ACTIVITY
Read the records beneath this task and copy every line that contains the string "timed".

DATA SUPPLIED Start Marker

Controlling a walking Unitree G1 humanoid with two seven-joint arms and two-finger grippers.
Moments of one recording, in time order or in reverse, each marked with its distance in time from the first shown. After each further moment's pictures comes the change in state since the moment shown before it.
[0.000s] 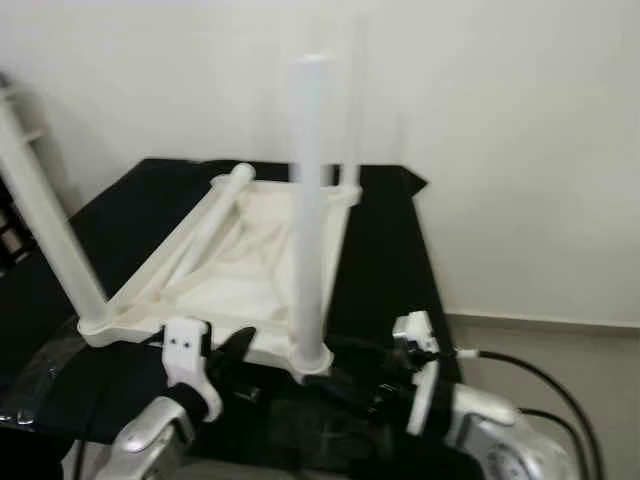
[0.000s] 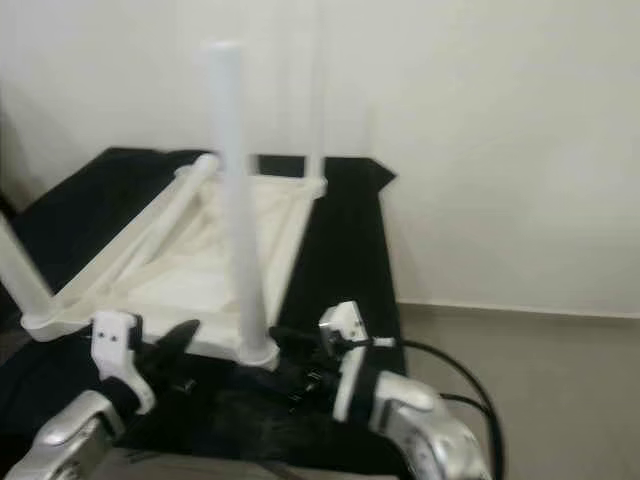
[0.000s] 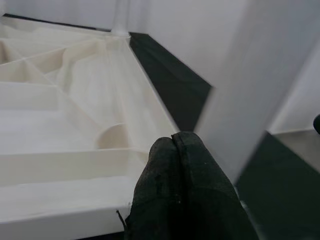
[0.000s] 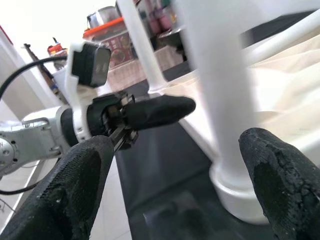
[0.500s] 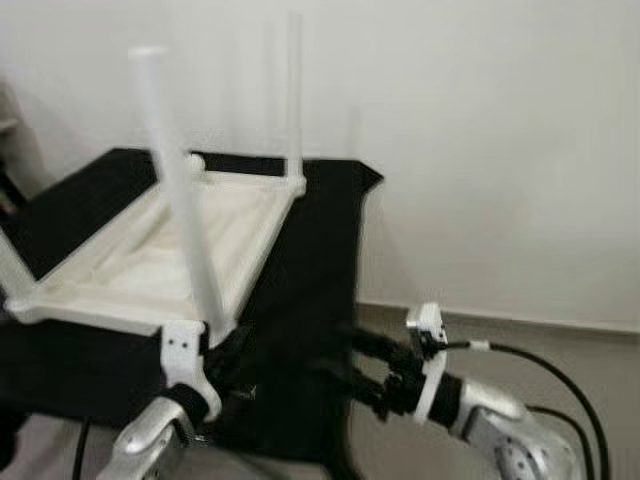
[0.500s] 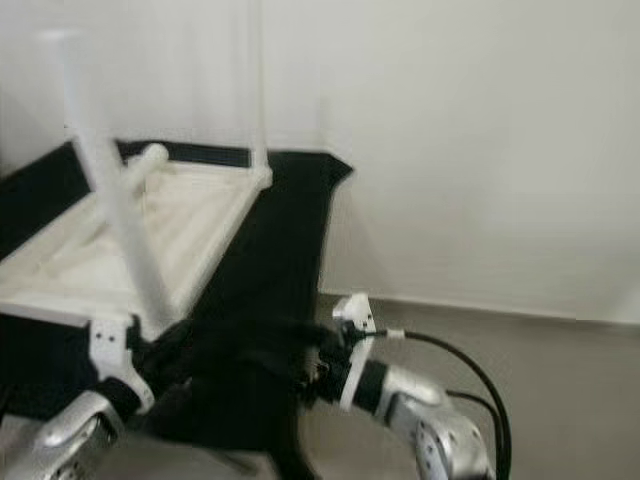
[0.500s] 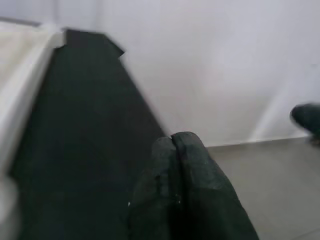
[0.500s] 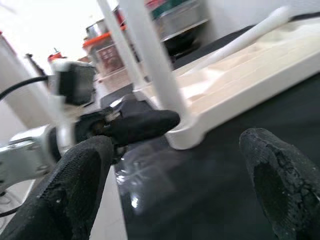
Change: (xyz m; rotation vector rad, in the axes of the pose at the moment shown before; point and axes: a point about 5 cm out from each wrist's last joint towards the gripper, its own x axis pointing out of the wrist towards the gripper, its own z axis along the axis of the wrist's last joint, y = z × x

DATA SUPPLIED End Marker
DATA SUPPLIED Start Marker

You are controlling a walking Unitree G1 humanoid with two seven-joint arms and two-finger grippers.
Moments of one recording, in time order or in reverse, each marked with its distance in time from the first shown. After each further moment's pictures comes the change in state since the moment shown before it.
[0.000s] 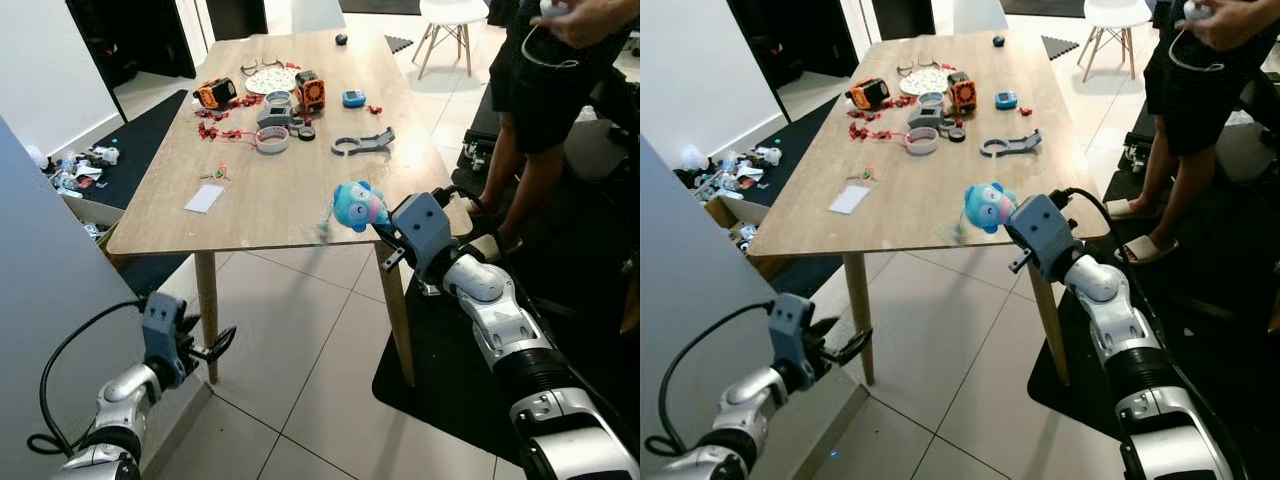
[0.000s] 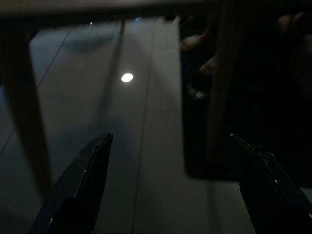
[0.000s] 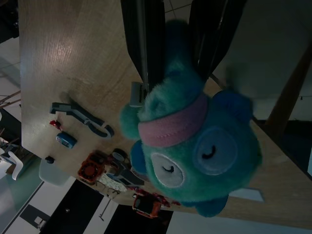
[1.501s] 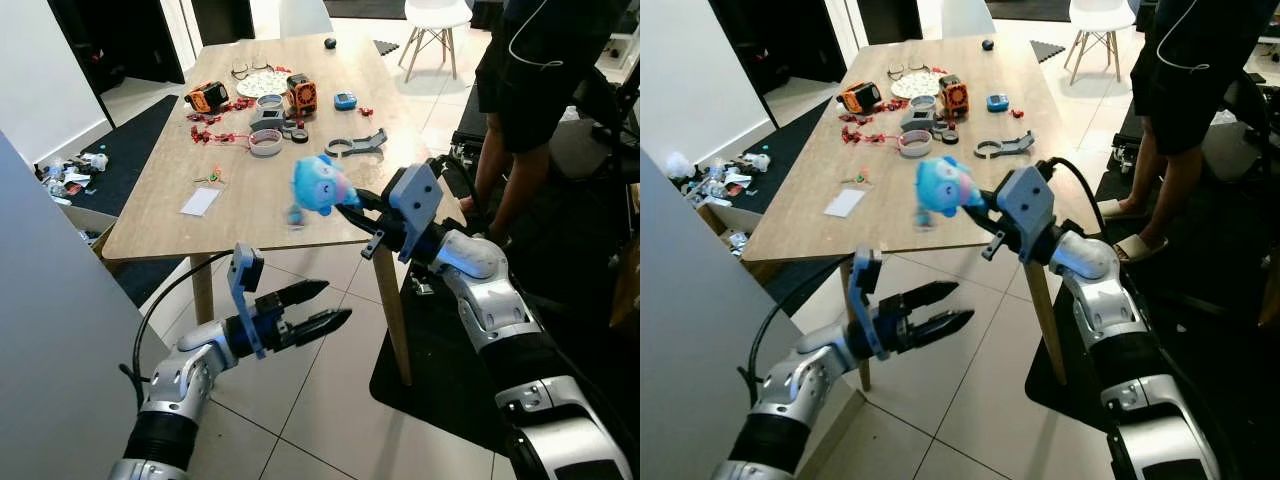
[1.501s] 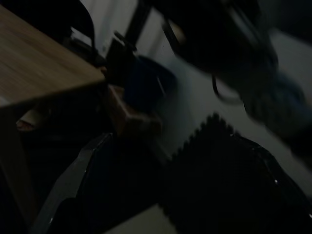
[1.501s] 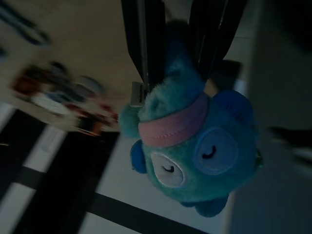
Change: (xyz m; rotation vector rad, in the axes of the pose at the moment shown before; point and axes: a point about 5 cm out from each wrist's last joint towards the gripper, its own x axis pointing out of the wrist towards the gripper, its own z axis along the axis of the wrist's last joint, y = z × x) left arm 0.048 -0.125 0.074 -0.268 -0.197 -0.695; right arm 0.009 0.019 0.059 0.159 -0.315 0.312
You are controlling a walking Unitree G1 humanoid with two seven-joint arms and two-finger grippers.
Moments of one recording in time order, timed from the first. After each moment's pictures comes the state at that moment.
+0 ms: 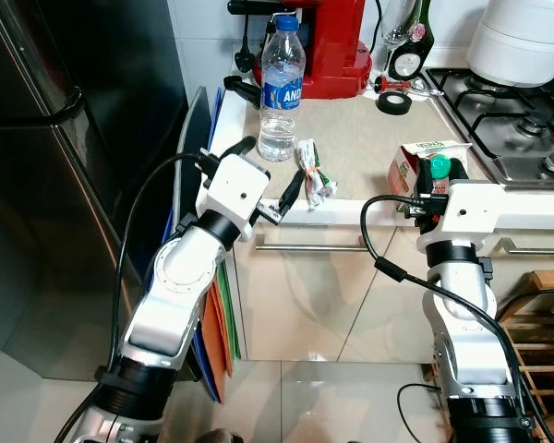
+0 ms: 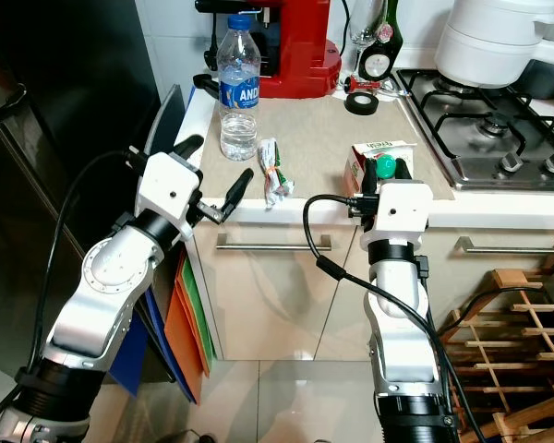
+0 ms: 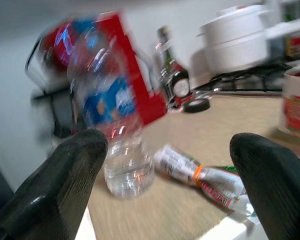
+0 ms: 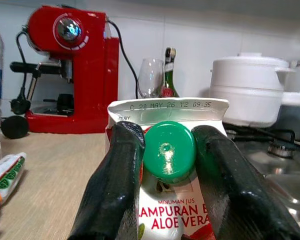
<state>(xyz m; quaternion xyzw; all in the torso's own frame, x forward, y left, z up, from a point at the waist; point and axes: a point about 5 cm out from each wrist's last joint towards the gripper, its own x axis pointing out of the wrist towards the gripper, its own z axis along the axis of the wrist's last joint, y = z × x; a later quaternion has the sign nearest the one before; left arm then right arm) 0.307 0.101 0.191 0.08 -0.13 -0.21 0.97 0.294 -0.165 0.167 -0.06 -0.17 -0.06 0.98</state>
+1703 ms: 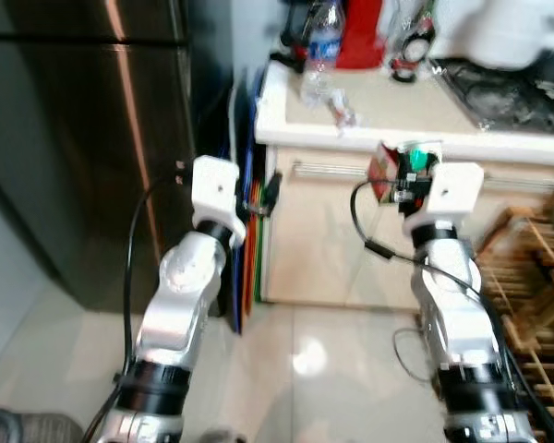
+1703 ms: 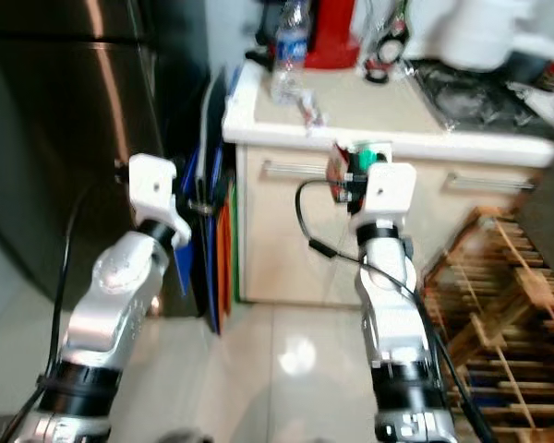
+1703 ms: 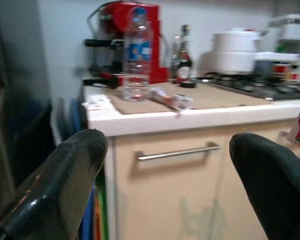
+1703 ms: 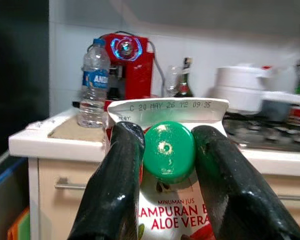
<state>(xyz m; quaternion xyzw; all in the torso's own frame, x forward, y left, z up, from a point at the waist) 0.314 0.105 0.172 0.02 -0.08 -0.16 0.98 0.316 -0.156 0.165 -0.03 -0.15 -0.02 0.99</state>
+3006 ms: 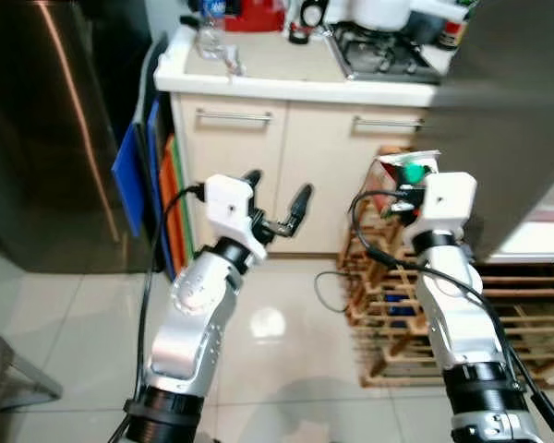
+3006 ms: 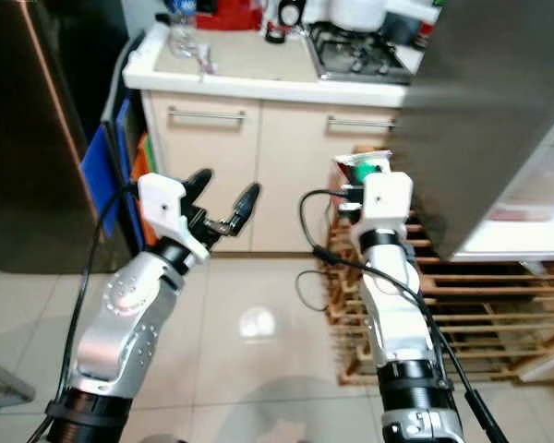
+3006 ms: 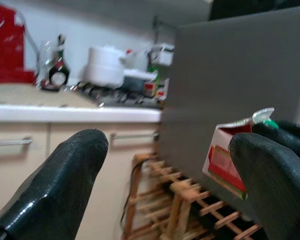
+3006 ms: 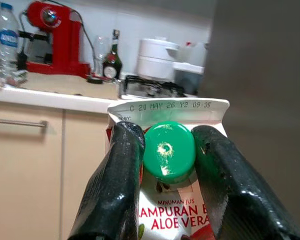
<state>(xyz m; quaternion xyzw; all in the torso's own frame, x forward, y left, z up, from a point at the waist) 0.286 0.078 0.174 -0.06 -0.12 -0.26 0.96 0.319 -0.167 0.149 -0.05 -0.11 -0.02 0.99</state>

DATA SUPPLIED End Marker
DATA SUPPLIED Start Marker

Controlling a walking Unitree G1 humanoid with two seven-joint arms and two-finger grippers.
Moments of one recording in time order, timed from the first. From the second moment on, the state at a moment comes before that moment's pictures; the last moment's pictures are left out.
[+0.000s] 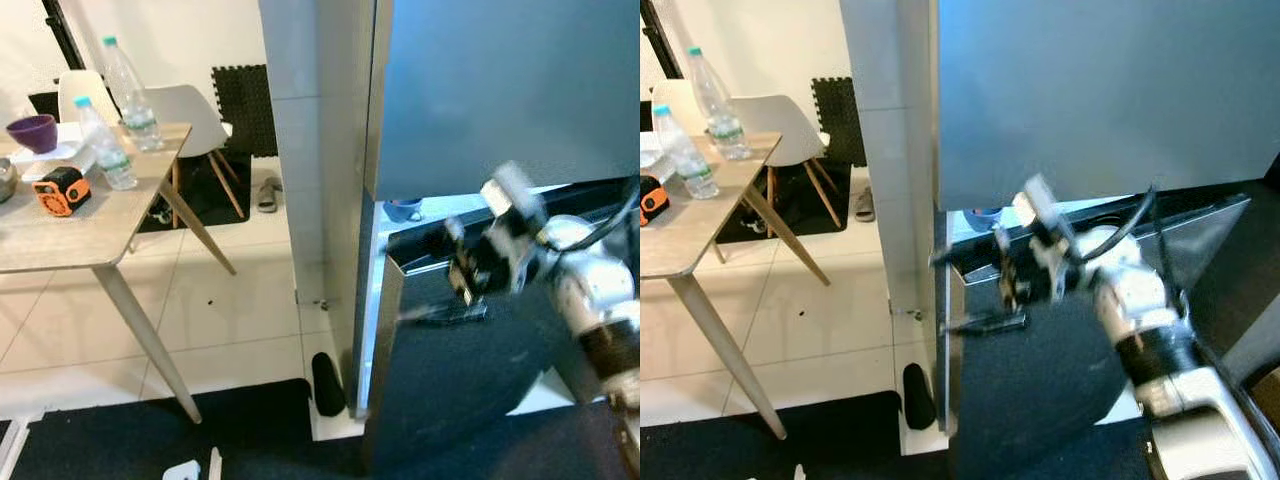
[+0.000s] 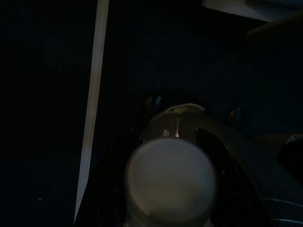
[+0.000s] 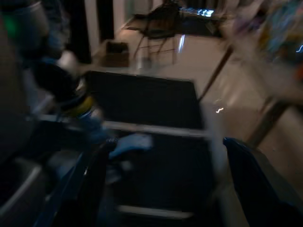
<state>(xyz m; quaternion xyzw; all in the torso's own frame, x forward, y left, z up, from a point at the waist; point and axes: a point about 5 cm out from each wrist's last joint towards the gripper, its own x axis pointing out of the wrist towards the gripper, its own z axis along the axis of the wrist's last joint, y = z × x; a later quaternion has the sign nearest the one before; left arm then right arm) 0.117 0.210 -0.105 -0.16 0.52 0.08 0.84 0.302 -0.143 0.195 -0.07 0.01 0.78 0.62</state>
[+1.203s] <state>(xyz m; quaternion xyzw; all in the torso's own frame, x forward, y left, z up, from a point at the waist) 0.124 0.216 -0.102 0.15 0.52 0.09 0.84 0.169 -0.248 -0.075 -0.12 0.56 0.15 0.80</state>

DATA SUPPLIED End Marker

ANSWER AREA
Moments of one recording in time order, timed from the first. After each moment's pictures comes the state at that moment.
Moments of one recording in time order, timed from the first. From the second moment on, the state at a moment comes before that moment's pictures; the last moment's pictures are left out.

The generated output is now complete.